§ **Exercise description**: Write only the number of lines in the entries that hold the string "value".

§ **Supplied information**:
+===+

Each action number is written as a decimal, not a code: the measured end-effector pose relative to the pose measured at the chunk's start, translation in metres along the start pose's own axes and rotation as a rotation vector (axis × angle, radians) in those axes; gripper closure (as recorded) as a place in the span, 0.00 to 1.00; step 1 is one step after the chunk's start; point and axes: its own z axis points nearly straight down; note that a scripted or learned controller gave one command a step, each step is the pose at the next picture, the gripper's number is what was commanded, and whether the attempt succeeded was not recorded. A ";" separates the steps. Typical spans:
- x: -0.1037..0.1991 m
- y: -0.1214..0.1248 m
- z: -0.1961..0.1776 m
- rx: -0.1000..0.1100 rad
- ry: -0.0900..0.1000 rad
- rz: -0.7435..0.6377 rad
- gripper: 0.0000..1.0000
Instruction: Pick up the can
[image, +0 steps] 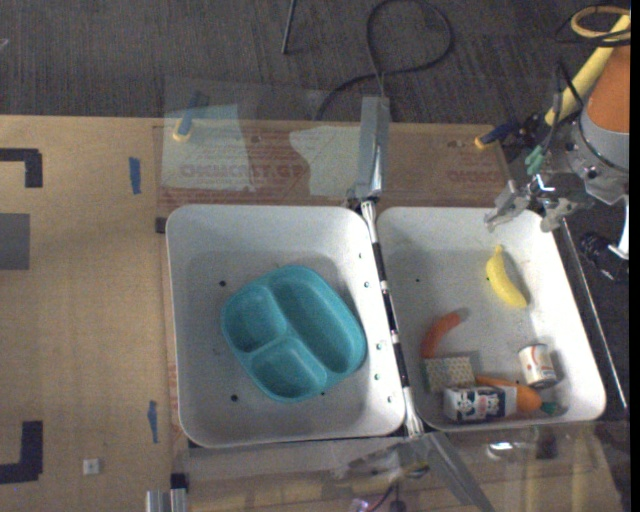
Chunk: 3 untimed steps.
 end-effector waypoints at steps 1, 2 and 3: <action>-0.032 -0.046 0.121 0.001 0.000 0.048 0.00; -0.069 -0.087 0.187 -0.003 -0.001 -0.081 0.00; -0.078 -0.125 0.191 -0.012 0.003 -0.280 0.00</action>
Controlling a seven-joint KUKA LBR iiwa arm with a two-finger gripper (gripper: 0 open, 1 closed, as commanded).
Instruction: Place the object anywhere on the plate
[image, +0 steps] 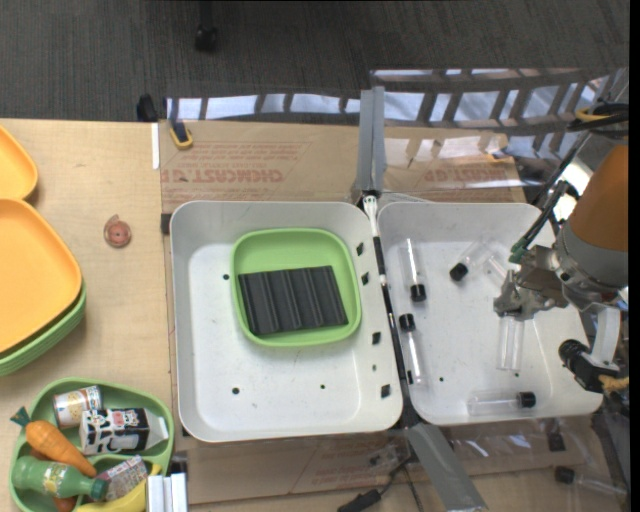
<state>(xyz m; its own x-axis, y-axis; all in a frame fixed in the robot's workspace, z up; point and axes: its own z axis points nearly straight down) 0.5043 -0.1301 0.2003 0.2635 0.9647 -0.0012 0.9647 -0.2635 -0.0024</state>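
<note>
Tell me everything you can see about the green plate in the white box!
The green plate is a rounded square with a raised rim, and it looks like smooth plastic. It lies flat in the left white bin, toward the bin's far side, closer to its right wall than its left. A dark grey ribbed mat lies on the plate, slightly tilted, covering most of the middle and reaching the near rim.
</note>
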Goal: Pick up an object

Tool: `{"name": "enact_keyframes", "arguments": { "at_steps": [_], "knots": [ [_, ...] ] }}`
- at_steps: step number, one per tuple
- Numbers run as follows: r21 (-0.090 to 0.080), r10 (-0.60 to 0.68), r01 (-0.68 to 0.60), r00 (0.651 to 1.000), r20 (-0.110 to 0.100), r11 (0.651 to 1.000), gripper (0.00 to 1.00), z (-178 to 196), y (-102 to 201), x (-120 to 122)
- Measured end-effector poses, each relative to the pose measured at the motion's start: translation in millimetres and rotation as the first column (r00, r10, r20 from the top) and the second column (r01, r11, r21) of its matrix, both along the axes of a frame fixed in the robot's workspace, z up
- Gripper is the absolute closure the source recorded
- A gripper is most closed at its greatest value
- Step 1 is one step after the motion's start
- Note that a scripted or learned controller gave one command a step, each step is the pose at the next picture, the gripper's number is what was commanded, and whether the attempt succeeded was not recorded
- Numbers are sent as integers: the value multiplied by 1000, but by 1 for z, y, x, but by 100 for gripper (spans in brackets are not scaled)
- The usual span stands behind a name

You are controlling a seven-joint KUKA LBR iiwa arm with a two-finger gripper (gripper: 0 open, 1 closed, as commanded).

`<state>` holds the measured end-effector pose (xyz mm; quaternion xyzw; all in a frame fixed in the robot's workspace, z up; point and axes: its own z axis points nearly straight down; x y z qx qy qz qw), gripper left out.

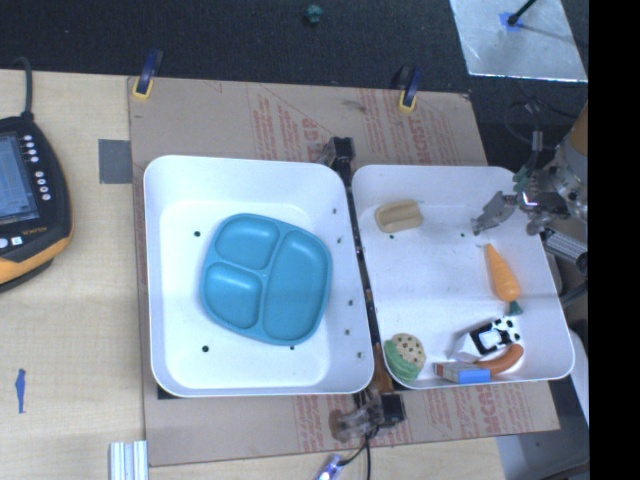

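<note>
While I watched from my station, the claw [508,211] hung over the upper right corner of the right bin [440,183], reaching in from the right edge, and I judged it was placed there to line up on one of the loose pieces below. Its fingers looked spread apart with nothing between them, touching no object that I could make out. Nearest to it lay the orange carrot [501,272], just below and apart from the claw, which I took as the likely target. A tan block [399,216] sat near the bin's upper left, and a green round toy [404,354] with a cluster of small items rested along the bottom wall. The left bin [170,183] held a blue divided plate [266,278], well away from the arm.
</note>
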<state>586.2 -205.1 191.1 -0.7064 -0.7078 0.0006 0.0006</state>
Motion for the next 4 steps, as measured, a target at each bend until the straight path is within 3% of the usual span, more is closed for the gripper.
{"name": "enact_keyframes", "arguments": {
  "at_steps": [1,2,3,4],
  "knots": [
    [-1,2,-2,1000,-3,1000,0,-95,-6,-5],
    [0,2,-2,1000,-1,1000,0,-99,34,60],
    [0,1,-1,1000,-1,1000,0,-52,-7,5],
    [0,2,-2,1000,-2,1000,0,-43,-7,-32]
  ]
}}
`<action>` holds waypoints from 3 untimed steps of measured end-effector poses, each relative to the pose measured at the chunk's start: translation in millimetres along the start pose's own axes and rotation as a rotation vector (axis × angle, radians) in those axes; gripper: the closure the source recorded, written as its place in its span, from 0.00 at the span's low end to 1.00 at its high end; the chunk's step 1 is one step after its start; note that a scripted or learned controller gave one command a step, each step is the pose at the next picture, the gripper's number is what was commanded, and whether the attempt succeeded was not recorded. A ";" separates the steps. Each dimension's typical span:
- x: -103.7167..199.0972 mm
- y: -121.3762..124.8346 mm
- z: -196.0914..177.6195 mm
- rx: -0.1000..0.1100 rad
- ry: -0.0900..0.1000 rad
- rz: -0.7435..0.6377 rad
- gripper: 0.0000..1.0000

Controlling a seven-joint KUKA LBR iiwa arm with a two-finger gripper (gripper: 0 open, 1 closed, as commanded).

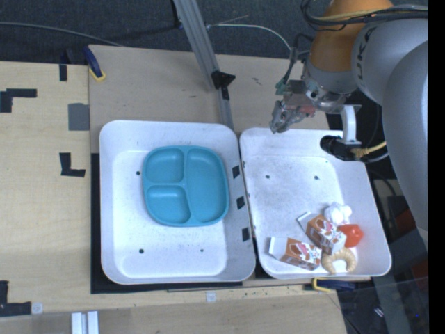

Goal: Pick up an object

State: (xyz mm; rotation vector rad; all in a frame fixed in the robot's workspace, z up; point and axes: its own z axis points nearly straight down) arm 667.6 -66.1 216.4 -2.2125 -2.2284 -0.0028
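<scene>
Pale wood bench spreads under both white bins, with dark carpet beyond its far edge and a grey metal post slanting down toward the gap between the bins. From my seat, the pick looks barely begun. My gripper sits over the far rim of the right bin, near its far-left corner, and I see nothing between its fingers. Whether those fingers are spread or closed I cannot tell from this slant; they read as one dark cluster below the orange band.

Everything worth grabbing lies in the near-right corner of the right bin, well apart from where the gripper sits. That heap is a tight cluster: a small white piece at the top, something red-orange on the right, printed brown and white packets in the middle and to the left, and a pale ring-shaped item at the near edge. They touch or overlap, so I can't separate every item cleanly.

In the left bin lies one teal divided plate, flat, toward the far side, with three compartments that hold nothing I can see.

I judge that the whole job remains: travel across the bin to the heap, descend, close on one piece, and lift. The crowding there could make a clean single grab awkward.
</scene>
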 end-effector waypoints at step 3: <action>160.9 -24.5 -23.8 0.001 0.000 0.000 1.00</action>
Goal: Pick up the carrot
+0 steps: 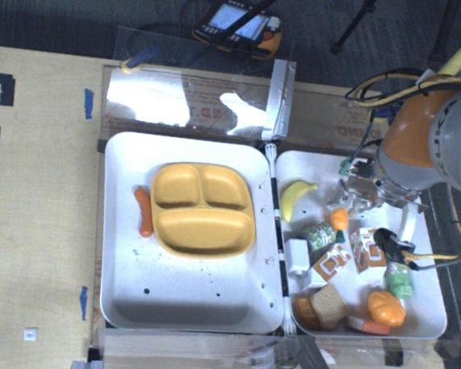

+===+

§ **Exercise solution**: 2